Get all the female names for 2000, order from highest usage to lowest
year_2000 <- national_names_raw %>%
filter(Gender == "F" & (Year == 2000)) %>%
group_by(Year, Name) %>%
summarise(sum_of_name = sum(Count)) %>%
arrange(-sum_of_name, Name)
(kaitlyns_2000 <- year_2000 %>%
filter(Name %in% kaitlyn_derivations) %>%
summarise(total_kaitlyns_2000 = sum(sum_of_name)) %>%
select(-Year) %>%
unlist())
## total_kaitlyns_2000
## 26789
dispersion_2000 <- year_2000 %>%
filter(Name %in% kaitlyn_derivations) %>%
arrange(-sum_of_name)
length(unique(dispersion_2000$Name))
## [1] 37
head(dispersion_2000, 10)
## Source: local data frame [10 x 3]
## Groups: Year [1]
##
## Year Name sum_of_name
## <int> <fctr> <int>
## 1 2000 Kaitlyn 8757
## 2 2000 Katelyn 5501
## 3 2000 Caitlin 4102
## 4 2000 Caitlyn 2835
## 5 2000 Kaitlin 2135
## 6 2000 Katelynn 1388
## 7 2000 Kaitlynn 802
## 8 2000 Katelin 409
## 9 2000 Caitlynn 274
## 10 2000 Catelyn 91
ranked_names_2000 <- tibble::rownames_to_column(year_2000, var = "rank")

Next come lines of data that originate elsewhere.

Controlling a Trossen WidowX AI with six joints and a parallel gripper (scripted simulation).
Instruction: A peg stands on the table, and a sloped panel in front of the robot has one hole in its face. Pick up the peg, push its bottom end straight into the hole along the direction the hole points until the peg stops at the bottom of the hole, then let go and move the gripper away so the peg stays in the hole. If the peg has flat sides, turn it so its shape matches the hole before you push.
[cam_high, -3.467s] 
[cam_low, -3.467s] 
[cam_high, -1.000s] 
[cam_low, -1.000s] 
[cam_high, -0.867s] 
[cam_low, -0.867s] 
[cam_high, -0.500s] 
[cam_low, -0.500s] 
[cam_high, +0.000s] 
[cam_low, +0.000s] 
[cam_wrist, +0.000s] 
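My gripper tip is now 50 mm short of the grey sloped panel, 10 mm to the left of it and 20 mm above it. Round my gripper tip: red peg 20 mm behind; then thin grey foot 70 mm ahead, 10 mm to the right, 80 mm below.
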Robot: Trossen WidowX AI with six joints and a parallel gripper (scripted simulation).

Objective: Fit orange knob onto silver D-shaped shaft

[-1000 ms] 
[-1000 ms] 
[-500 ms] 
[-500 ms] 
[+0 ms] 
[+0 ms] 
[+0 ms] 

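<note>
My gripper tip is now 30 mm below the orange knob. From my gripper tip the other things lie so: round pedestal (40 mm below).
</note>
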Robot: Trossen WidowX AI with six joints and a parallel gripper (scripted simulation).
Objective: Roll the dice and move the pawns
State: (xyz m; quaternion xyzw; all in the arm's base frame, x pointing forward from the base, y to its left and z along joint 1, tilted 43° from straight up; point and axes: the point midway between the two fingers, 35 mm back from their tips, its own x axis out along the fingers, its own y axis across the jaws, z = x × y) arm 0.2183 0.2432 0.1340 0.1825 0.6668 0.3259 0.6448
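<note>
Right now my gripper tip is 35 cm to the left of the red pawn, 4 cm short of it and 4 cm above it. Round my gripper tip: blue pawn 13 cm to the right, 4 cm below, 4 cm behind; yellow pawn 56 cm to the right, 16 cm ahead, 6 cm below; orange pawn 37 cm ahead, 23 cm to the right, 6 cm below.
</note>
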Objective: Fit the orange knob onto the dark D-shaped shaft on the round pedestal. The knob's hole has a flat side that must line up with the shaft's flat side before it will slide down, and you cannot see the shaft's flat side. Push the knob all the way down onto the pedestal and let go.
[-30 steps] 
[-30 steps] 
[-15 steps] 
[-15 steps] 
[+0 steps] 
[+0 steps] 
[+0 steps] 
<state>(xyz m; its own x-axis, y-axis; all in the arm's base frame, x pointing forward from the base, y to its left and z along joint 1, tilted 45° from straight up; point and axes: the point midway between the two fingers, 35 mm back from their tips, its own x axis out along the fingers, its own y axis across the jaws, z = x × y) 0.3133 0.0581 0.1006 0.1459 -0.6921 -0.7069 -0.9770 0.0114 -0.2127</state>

rn_2000 <- ranked_names_2000 %>%
mutate(rank = as.integer(rank))
(top_twenty_2000 <- rn_2000 %>%
filter(rank <= 20))
## Source: local data frame [20 x 4]
## Groups: Year [1]
##
## rank Year Name sum_of_name
## <int> <int> <fctr> <int>
## 1 1 2000 Emily 25952
## 2 2 2000 Hannah 23073
## 3 3 2000 Madison 19967
## 4 4 2000 Ashley 17995
## 5 5 2000 Sarah 17687
## 6 6 2000 Alexis 17627
## 7 7 2000 Samantha 17264
## 8 8 2000 Jessica 15704
## 9 9 2000 Elizabeth 15088
## 10 10 2000 Taylor 15078
## 11 11 2000 Lauren 14172
## 12 12 2000 Alyssa 13552
## 13 13 2000 Kayla 13310
## 14 14 2000 Abigail 13087
## 15 15 2000 Brianna 12873
## 16 16 2000 Olivia 12852
## 17 17 2000 Emma 12540
## 18 18 2000 Megan 11433
## 19 19 2000 Grace 11283
## 20 20 2000 Victoria 10922
top_twenty_2000$Name <- ordered(x=top_twenty_2000$Name, levels = top_twenty_2000$Name)
ggplot(top_twenty_2000,aes(x=Name, y=sum_of_name))+
geom_bar(stat = "identity") +
labs(title="Top 20 girl names of 2000",
y="Number of girls with name") +
geom_hline(yintercept = kaitlyns_2000, color = "red") +
theme(axis.text.x = element_text(angle = 90, hjust = 1)) +
annotate("text", x="Kayla", y=24000,
label = "Red line represents number of Kaitlyns born in 2000",
color = "red")
The number of girls named Kaitlyn, and derivations, in 2000 was 22,985 that name would have ranked 1st in 2000. The most popular name.
We can assume that Kaitlyn was in the top ten most used girls name during the entire decade from 1990 to 2000. It was the most popular name in 2000, and the 3rd most popular in 1995.If you meet a Kaitlyn chances are that she was born between 1985 (the 2nd half of the growth period), and 2000 (the end of the sustained period). As of this writing (2016), they would be between 16 and 31 years old.
An older Kaitlyn would be considered an early adopter, and a younger Kaitlyn would be considered a late adopter.